[DATASET EXTRACT — start]
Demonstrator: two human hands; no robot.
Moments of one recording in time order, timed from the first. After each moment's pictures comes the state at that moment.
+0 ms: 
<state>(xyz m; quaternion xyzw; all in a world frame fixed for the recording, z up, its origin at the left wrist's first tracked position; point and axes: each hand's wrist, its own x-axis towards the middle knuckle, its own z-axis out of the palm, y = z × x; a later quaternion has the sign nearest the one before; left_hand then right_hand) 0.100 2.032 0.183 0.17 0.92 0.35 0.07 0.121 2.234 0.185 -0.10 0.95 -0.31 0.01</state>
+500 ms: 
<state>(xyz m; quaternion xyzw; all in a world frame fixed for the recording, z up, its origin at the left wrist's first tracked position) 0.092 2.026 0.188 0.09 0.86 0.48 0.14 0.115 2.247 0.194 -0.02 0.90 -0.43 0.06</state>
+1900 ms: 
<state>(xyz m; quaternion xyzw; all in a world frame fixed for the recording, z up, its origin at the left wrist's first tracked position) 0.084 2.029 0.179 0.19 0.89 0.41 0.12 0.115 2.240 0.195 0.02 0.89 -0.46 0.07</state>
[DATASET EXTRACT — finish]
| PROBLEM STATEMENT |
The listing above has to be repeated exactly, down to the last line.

| EXPECTED ANSWER |
Demonstrator: two human hands; no robot.
Moments of one recording in time order, timed from the first. After each moment's pictures comes the state at that moment.
+0 ms: 
<state>(xyz m; quaternion xyzw; all in a world frame fixed for the recording, z up, its origin at the left wrist's first tracked position; point and axes: each hand's wrist, its own x-axis towards the middle knuckle, its own z-axis out of the palm, y = z × x; a later quaternion has the sign nearest the one before; left_hand then right_hand) 0.100 2.032 0.183 0.17 0.92 0.35 0.07 0.121 2.234 0.185 -0.10 0.95 -0.31 0.01</state>
+500 ms: 
<state>(xyz m; quaternion xyzw; all in a world frame fixed for the recording, z up, its origin at the left wrist's first tracked position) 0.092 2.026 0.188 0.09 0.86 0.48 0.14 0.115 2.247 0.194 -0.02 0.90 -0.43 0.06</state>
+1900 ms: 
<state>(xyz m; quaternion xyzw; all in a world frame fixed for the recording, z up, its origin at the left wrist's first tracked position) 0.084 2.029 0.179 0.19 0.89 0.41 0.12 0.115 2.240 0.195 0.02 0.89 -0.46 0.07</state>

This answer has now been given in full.